This silent Eastman Kodak educational film “Copper Mining” shows the operations at the Bingham Canyon Mine, more commonly known as Kennecott Copper Mine. This is an open-pit mining operation extracting a large porphyry copper deposit southwest of Salt Lake City, Utah, in the Oquirrh Mountains. The mine is the largest human-made excavation, and deepest open-pit mine in the world, which is considered to have produced more copper than any other mine in history – more than 19,000,000 short tons. The mine is currently owned by Rio Tinto Group, a British-Australian multinational corporation. The copper operations at Bingham Canyon Mine are managed through Kennecott Utah Copper Corporation which operates the mine, a concentrator plant, a smelter, and a refinery. The mine has been in production since 1906.
0:00 Copper as a great conductor of electricity. Workers shown working on power poles.
0:30 Copper resists rust, and is shown being used to coat the hull of a ship.
1:03 A blast brings down ore inside the Bingham open pit mine.
1:32 Slide: Arizona, Utah and Montana produce three-fourths of all the copper in the U.S.A.
1:58 Views inside the Bingham open pit
2:33 Map showing the Bear River, Bear Lake and Hydroelectric power plants
3:03 Hydroelectric power plant at Bingham, Utah. (Electricity was needed in every step of the copper process; it was in the lights, on the rails, and in the refinery. Starting in 1898, power to the Bingham Mine was supplied by the Salt Lake Water and Electric Company. Using hydro-electric power meant that the power plant needed to be located on a water source.)
3:27 Power shovel moves ore into a waiting freight train
3:45 Ore moved to concentrators by electric railroad
4:25 Title card: Concentrating Copper Ore
5:31 Title card: Ore is ground to powder
6:15 Title card: Waste material is washed from the ore
6:47 Map shows the Jordan River, the Great Salt Lake and the Utah Lake. The Utah Lake supplies water for the concentration process
7:26 Map shows the gravity canal that brings water to the concentrators
7:40 Shots of the gravity canal
8:30 Title card: Bubbles of oil pick up grains of ore from the muddy water
9:24 Title card: Forty tons of ore are thus reduced to one ton
9:54 Title card: Concentrated ore is taken to smelters
10:26 Title card: Smelting copper ore
10:53 Title card: After heating the ore is smelted
11:33 Title card: After smelting, liquid copper, silver and gold sink to the bottom of the furnace.
13:26 Title card: The ingots are shipped to a refinery where the metals are separated. Large anodes are seen in the smelter.

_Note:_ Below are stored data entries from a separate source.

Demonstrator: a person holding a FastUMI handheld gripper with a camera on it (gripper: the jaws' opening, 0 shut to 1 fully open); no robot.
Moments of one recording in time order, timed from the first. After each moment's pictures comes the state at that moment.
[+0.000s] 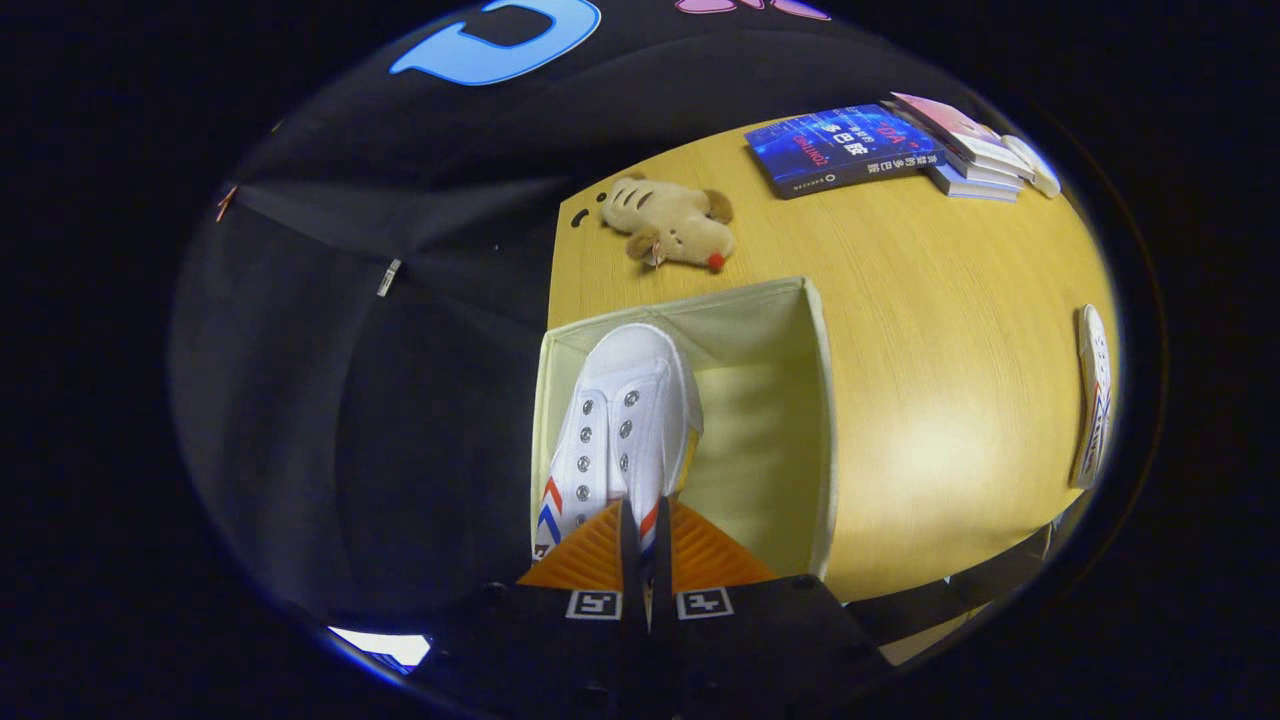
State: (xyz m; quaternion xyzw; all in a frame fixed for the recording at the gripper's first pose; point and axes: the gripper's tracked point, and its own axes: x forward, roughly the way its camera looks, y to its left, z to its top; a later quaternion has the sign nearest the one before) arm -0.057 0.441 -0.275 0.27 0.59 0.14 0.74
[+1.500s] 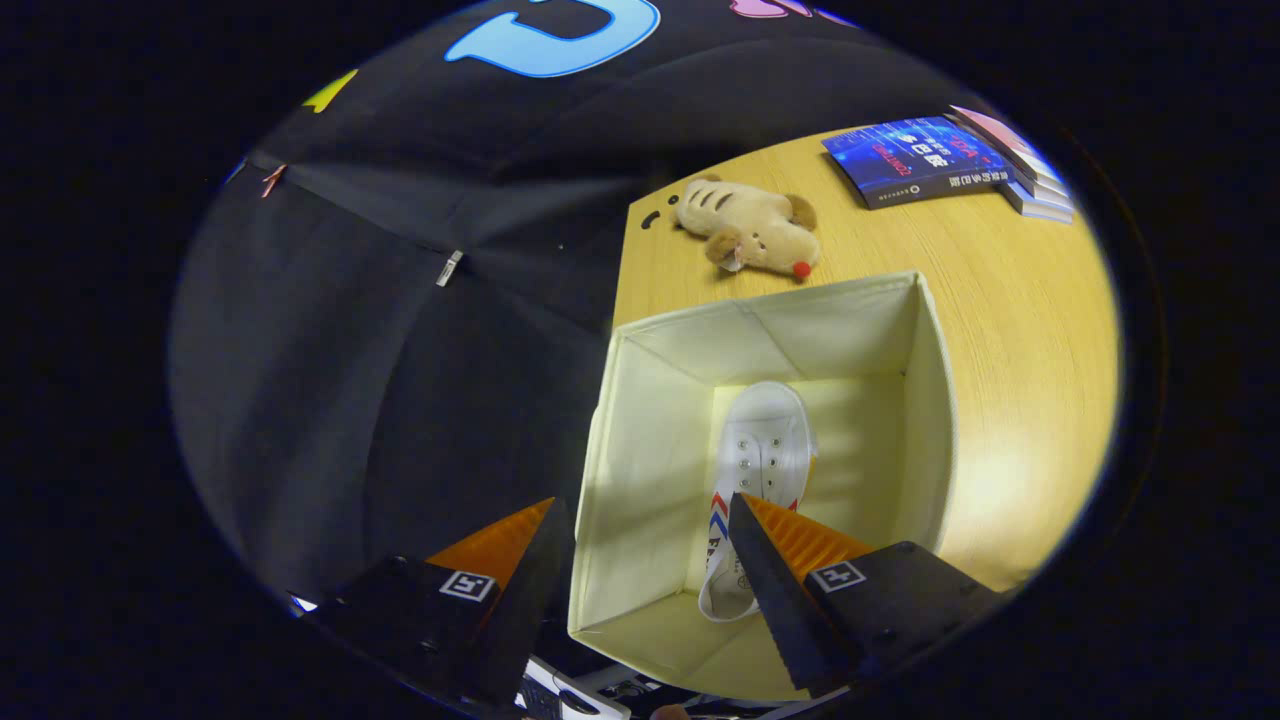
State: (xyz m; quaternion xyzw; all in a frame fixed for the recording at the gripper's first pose) arm -0.043 0.479 -0.255 0.30 0.53 0.23 0.76
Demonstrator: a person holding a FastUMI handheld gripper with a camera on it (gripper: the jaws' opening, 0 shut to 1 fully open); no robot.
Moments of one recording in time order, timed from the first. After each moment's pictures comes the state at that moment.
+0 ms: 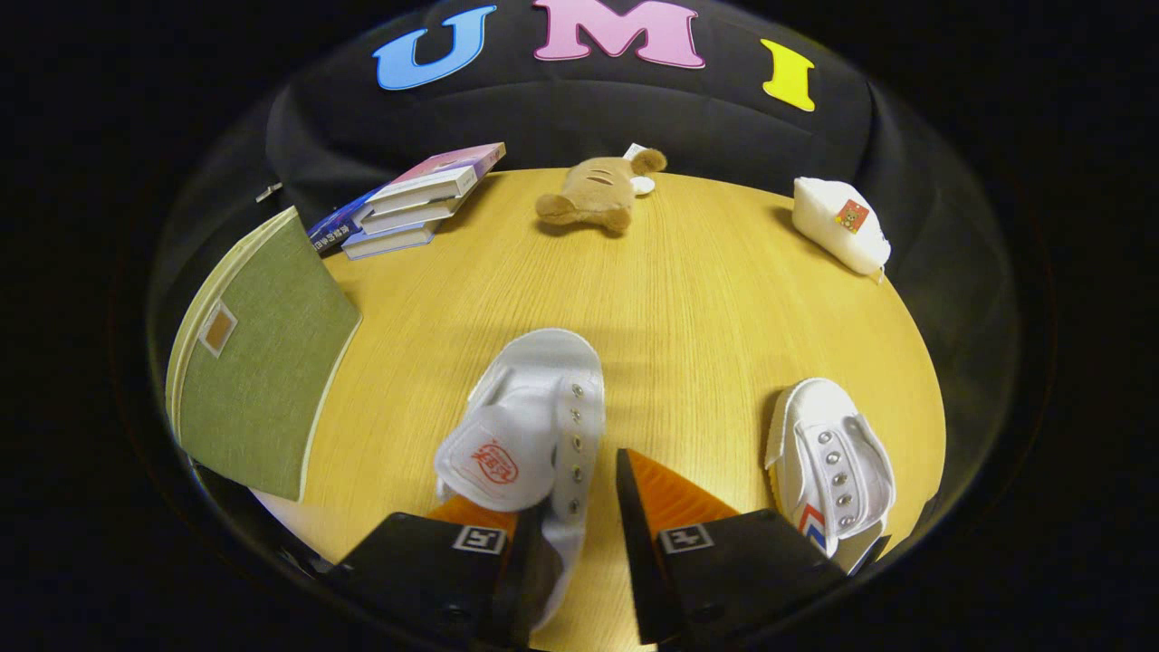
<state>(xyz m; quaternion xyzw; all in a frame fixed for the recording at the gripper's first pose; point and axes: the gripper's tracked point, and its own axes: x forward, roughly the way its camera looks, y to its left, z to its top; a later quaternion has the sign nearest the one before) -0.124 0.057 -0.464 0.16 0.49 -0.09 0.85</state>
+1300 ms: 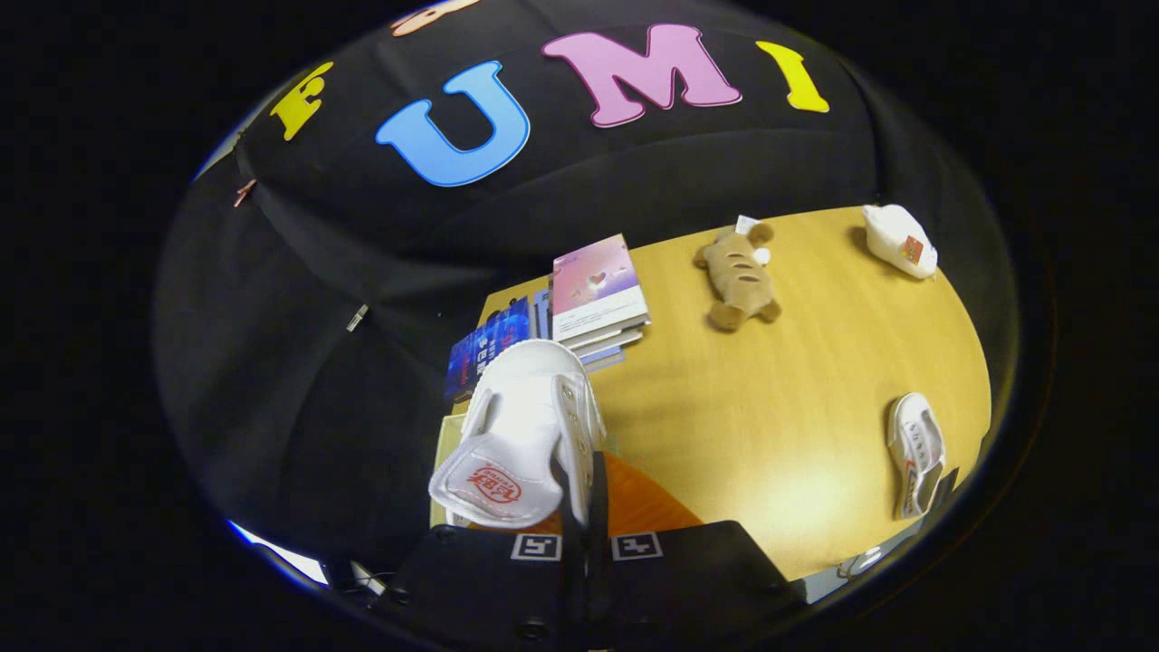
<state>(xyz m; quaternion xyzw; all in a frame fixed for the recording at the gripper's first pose) 0.023 0.204 -0.215 0.36 0.43 -0.06 0.83</state>
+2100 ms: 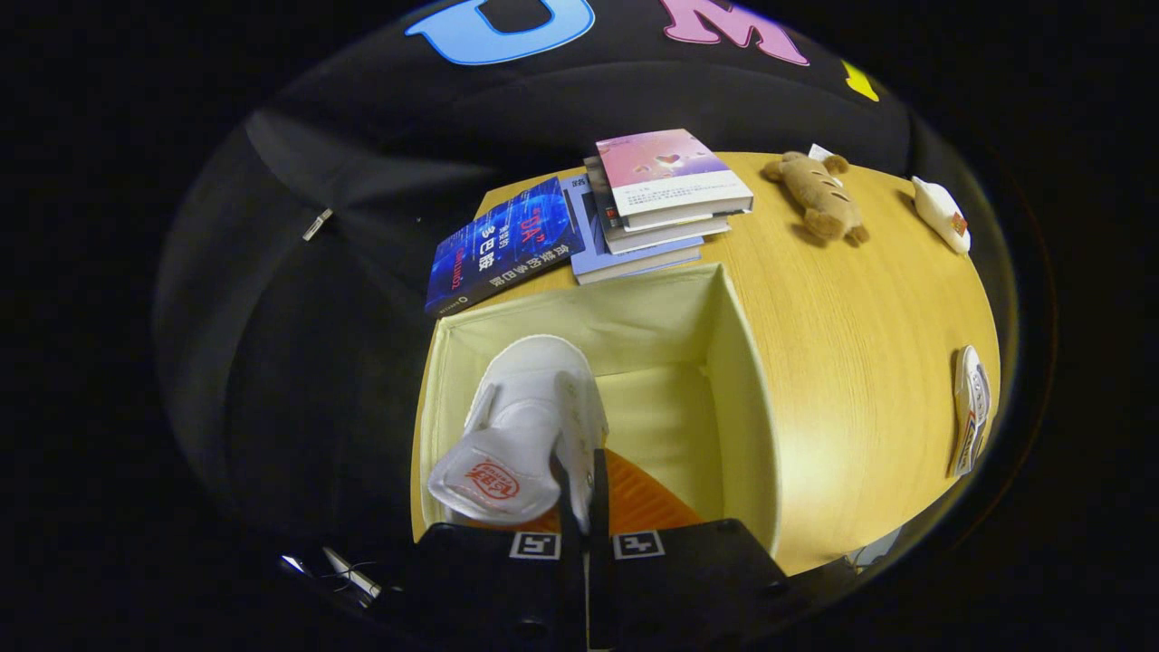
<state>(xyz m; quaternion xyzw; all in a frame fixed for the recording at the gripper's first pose) 0.055 0.363 -0.314 0.31 0.53 -0.06 0.79</state>
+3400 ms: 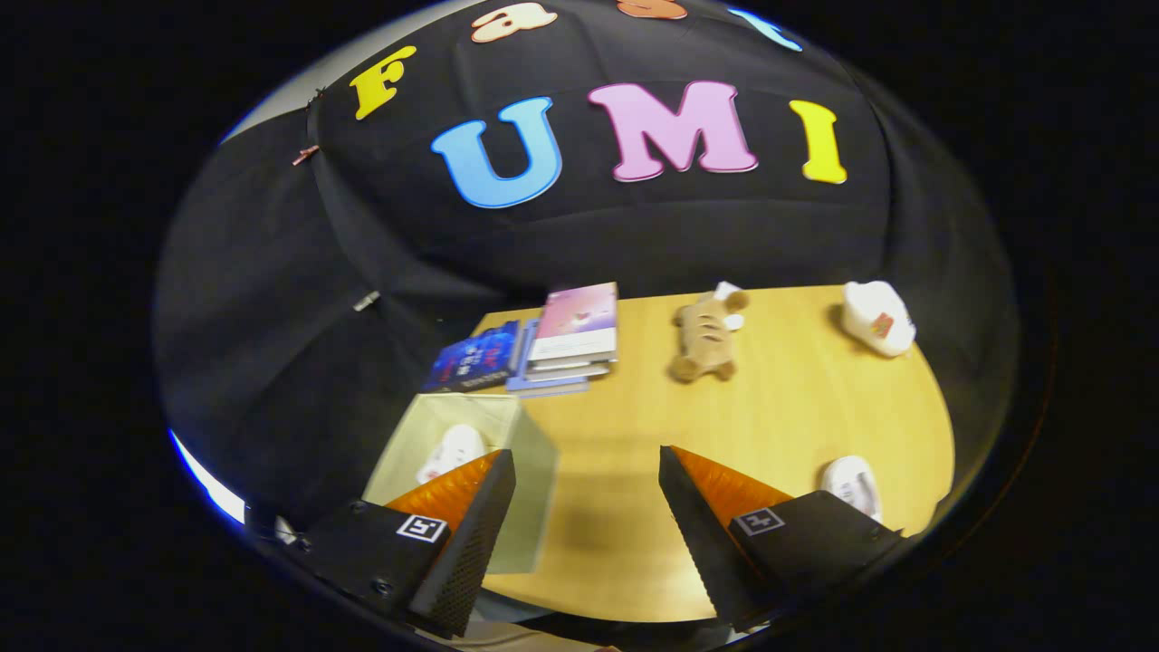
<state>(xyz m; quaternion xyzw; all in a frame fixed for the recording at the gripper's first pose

Copper extraction is the multi-stage process of obtaining copper from its ores. The conversion of copper ores consists of a series of physical, chemical, and electrochemical processes. A copper concentrator is a large industrial facility at a mine that processes raw copper ore, crushing and grinding it into a fine powder and then using froth flotation to separate the copper minerals from waste rock (tailings), producing a high-grade copper concentrate that is then dried and shipped to a smelter for refining into pure copper metal. Copper smelting is a high-temperature pyrometallurgical process used to extract copper from sulfide ore concentrates by heating them to break down impurities, forming a copper-iron-sulfur mixture called matte and separating it from molten slag. This matte is then further refined into blister copper and finally into 99% pure anode copper through processes like converting and anode smelting, with any remaining gold and silver often recovered later.